O ambiente não é capaz de explicar todas as ações dos animais. “Por que com o homem seria diferente?”, disse Ades. A saúva fêmea, por exemplo, arranca suas próprias asas após se acasalar para criar o ninho. O ato é único na vida da formiga. “É difícil dizer que o animal treinou, aprendeu. Me parece que isso é uma intuição”.

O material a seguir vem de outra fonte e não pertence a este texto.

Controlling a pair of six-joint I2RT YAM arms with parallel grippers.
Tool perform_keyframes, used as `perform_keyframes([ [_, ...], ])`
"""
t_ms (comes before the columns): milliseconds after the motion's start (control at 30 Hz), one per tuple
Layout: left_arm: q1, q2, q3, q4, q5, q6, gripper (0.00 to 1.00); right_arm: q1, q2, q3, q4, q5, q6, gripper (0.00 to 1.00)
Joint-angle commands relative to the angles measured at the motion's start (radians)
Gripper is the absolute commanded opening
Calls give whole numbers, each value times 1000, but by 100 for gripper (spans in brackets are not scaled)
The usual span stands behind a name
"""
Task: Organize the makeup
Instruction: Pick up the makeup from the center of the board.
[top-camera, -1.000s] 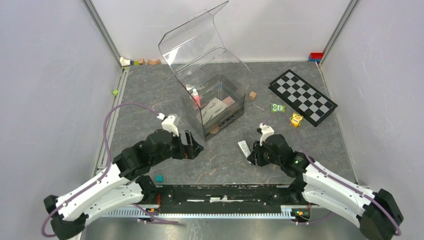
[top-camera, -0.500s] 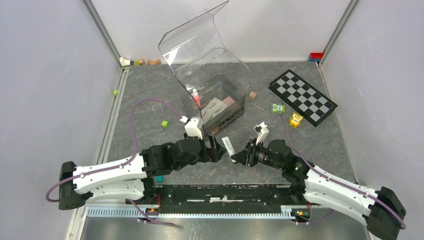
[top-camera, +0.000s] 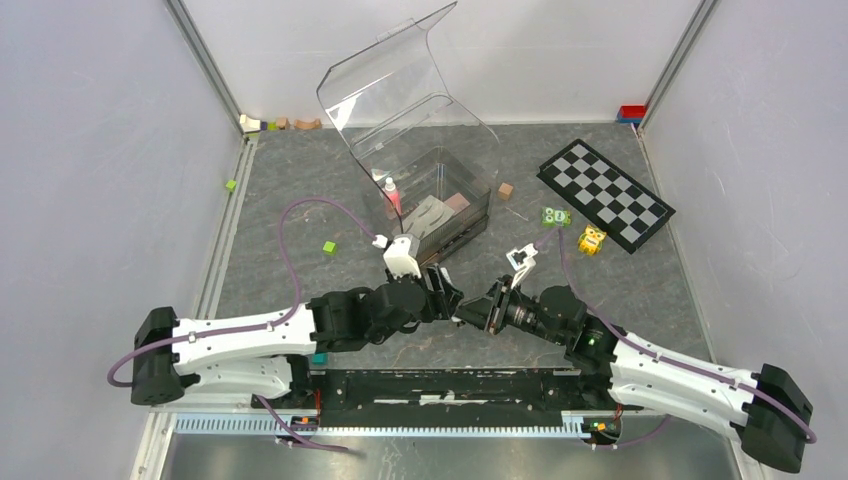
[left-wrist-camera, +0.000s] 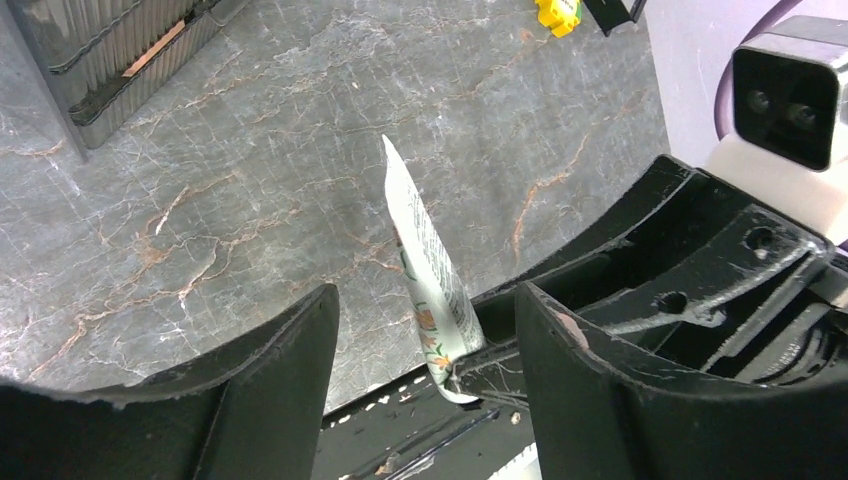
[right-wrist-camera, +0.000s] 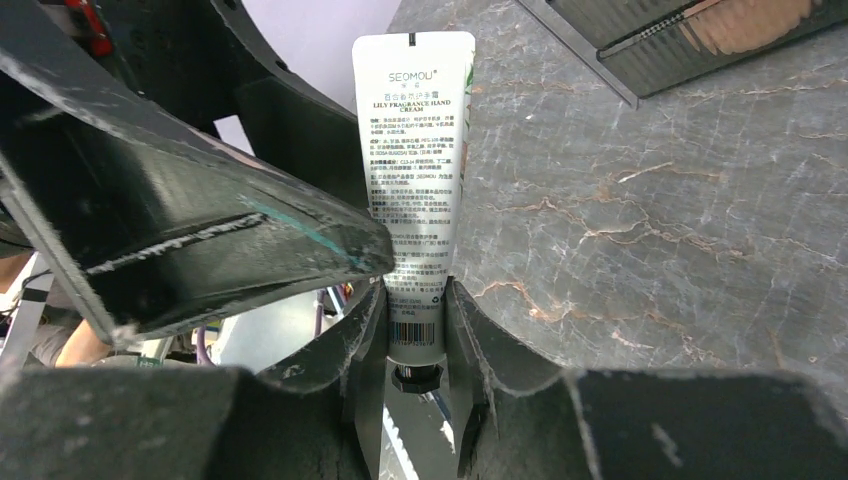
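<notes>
A white hand-cream tube (right-wrist-camera: 413, 150) with a black cap is pinched at its cap end by my right gripper (right-wrist-camera: 415, 290), which is shut on it and holds it above the table. My left gripper (left-wrist-camera: 425, 300) faces it with its jaws open on either side of the tube (left-wrist-camera: 425, 260), a gap showing on both sides. In the top view the left gripper (top-camera: 450, 300) and the right gripper (top-camera: 478, 315) meet tip to tip in front of the clear organizer box (top-camera: 470, 190). Inside the box a pink tube (top-camera: 392, 195) stands among other makeup.
The box's clear lid (top-camera: 400, 80) stands open at the back. A checkerboard (top-camera: 604, 195), a green die (top-camera: 556, 216), a yellow toy (top-camera: 593, 240) and a brown cube (top-camera: 506, 190) lie to the right. A green cube (top-camera: 329, 248) lies left, a teal cube (top-camera: 319, 357) near the bases.
My left arm swung right to meet the right gripper. The right gripper lifted the tube and turned it toward the left one. The left jaws have narrowed around the tube.
</notes>
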Motion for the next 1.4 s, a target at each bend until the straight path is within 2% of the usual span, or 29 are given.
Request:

Antônio Máspoli seguiu uma linha parecida de raciocínio. Especialista em Jung, discorreu sobre como o conceito de arquétipo, um dos mais famosos formulados pelo psicanalista alemão, de certa forma corrobora a idéia de hereditariedade do comportamento. Para Jung, os arquétipos são disposições psíquicas inatas e universais que formam o substrato do qual emergem os temas básicos da vida humana. Nascimento, morte, iniciação e casamento seriam eventos arquetípicos, cuja influência na psique humana poderia ser detectada pelos mitos, tradições e religiões, por exemplo. “O repertório da espécie de alguma forma vai se repetir na pequena história do indivíduo. Há um momento na vida das crianças, especialmente na dos meninos, em que elas ficam fascinadas pelo fogo. Segundo Jung, ao ver o fogo elas sentem o mesmo que seus ancestrais”, diz o psicólogo.
Outra concepção questionada durante o encontro foi a de que o instinto é uma imposição fixa e imutável da natureza. “Quando um cientista social diz que estamos defendendo o instinto, que estamos defendendo que o comportamento humano é fixo, eu respondo: ‘Mas nem o dos animais é fixo!’”, disse Ades. E deu diversos exemplos de como o comportamento animal é mutável. Cada clã de orcas possui um dialeto próprio, que muda com o tempo. Chimpanzés e bonobos criam formas tradicionais de comportamento. Dizer que o homem age instintivamente não significa dizer que ele está preso a uma camisa de força. “Se o instinto fosse igual em todos os animais, não haveria seleção natural”, diz Ades. “Darwin era muito astuto. Errava em muitos pontos mas era muito astuto. Ele disse: ‘Existe o instinto, mas existe a possibilidade dele se modificar desde o começo’”.